- Hebrew-language original poster
- Original language: Hebrew
- Written by: Itai Segal
- Subject: Tel Aviv gay centre shooting conversion therapy
- Genre: Drama
- Setting: Israel

Premiere
- Date: 25 December 2021
- Place: Habima Theatre

= The One My Soul Loves =

The One My Soul Loves (את שאהבה נפשי) is a play by Israeli playwright and writer Itai Segal, which premiered at the Habima Theatre on 25 December 2021. It was brought together by Habima and Tel Aviv-Yafo Municipality’s “Future of the Theater” project.

The play was inspired by the Tel Aviv gay centre shooting in a youth bar and also deals with conversion therapy, homophobia and hate crimes. The cast also traveled overseas to perform the play at theatre festivals in Cyprus and Romania.

The play includes the actors Amit Rahav, Daniel Litman, Orly Silbersatz Banai, Yadin Gellman and Naya Bienstock.

==Synopsis==
A Modern Orthodox mother, Dvori (Silbersatz Banai) receives a late-night call about her 17-year-old son, Yehonatan (Rahav/Arenson/Mosheiov). He is in a hospital bed in Central Israel, seriously injured from wounds he sustained from the Tel Aviv gay centre shooting at Bar Noar.

Yehonatan is unconscious and his mother does not understand what her presumably heterosexual son was doing at Bar Noar. He unwittingly has to come out to his family once he is conscious. His father, Aharon (Sade/Geva) is accepting of his son's sexuality.

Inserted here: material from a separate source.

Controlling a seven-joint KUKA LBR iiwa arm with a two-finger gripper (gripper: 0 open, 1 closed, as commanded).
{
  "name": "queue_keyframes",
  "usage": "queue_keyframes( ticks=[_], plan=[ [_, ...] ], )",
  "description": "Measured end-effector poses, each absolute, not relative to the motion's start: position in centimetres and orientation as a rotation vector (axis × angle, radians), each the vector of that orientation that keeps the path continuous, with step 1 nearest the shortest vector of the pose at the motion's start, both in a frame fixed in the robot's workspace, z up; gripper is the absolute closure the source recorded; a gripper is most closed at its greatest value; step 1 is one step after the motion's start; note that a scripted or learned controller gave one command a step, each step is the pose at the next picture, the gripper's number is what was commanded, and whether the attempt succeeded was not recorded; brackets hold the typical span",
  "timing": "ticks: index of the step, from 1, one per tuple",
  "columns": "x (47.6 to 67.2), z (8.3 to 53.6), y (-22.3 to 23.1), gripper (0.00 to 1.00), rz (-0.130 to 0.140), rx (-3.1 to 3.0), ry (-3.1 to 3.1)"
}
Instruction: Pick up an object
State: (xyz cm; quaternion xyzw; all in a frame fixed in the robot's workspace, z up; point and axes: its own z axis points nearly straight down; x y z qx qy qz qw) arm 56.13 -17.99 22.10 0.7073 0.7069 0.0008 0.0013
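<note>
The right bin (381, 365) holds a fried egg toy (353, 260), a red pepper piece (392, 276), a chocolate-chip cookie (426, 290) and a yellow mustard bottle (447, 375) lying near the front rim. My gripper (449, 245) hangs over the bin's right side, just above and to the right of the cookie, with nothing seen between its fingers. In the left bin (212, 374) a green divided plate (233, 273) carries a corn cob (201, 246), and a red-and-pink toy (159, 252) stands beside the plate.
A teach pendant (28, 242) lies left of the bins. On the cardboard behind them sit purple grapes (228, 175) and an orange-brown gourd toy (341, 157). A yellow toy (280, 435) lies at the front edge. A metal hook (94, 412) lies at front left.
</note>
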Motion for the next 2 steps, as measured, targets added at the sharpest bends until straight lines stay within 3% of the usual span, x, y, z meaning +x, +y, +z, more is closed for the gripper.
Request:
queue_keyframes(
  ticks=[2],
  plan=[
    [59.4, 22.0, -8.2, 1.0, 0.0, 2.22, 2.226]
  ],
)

However, Dvori refuses to accept the truth and convinces Yehonatan to undergo conversion therapy.

==Cast==
- Amit Rahav/Avraham Arenson/Ran Mosheiov as Yehonatan
- Daniel Litman/Yadin Gellman as Adam
- Yigal Sade/Danny Geva as Aharon
- Orly Silbersatz Banai as Dvori
- Naya Bienstock as Tamar
- Uri Hochman/Oded Leopold as Rabbi
- Amos Buaron/Nadav Shama as Policeman
- Amit Zittoun/Michal Brand as Nurse
- Ofek Zarko, Dor Galula, Yogev Atias, Yoni Kruvi as ensemble

==Background==
Segal initially envisaged the project as a short film, focusing on a mother in the hospital waiting room after the Noar Bar attack. Upon meeting the director, Moshe Kepten, Segal realized that the forced revelation of the son's sexuality could develop into an expanded story for the theatre. Segal and Kepten were both troubled by the issue of conversion therapy and decided to use it as part of the story around the bar attack.

Set designer, Eran Atzmon uses a minimalist stage set that is largely empty and white. There is a hanging box and video clips are projected onto the white floor. There are four chairs on stage. The aim was for the audience to feel more immersed and active in the play and not to feel too relaxed.

==Productions==
The play premiered at Habima Theatre in December 2021.

In October 2022, Habima brought the production to Nicosia Municipal Theatre in Nicosia in Cyprus. The performance was supported by the Embassy of Israel in Cyprus. The play was chosen to open the Nicosia International Festival. The performance and reception were attended by Cypriot Deputy Minister of Culture Mr Yiannis Toumazi and the Israeli Ambassador in Israel, Oren Anolik.

In June 2023, Habima brought the play to Romania, where it was part of the Sibiu International Theatre Festival.

Performances resumed for a second run at Habima Theatre in December 2023. Litman played the role of Adam throughout. He explained to audiences that Yadin Gellman, whom he shared the part with, was unavailable to attend due to medical reasons. Gellman was recovering from gunshot wounds from the October 7 attacks amid the Be'eri massacre.

==Reception==
Haaretz wrote that the play is "still very relevant, the writing is convincing, the direction is sensitive and above all the acting of Amit Rahav stands out. The humane message of "You One My Soul Loved" is conveyed in a detailed and optimistic manner."

Mako praised the play as "rare and very exciting", adding that the play is "still essential for many who do not really know the struggle, and do not really remember the bloody wound that is the shooting in Bar Noar". Mako also praised the direction of Moshe Kepten and casting, particularly the performance of Silbersatz Banai.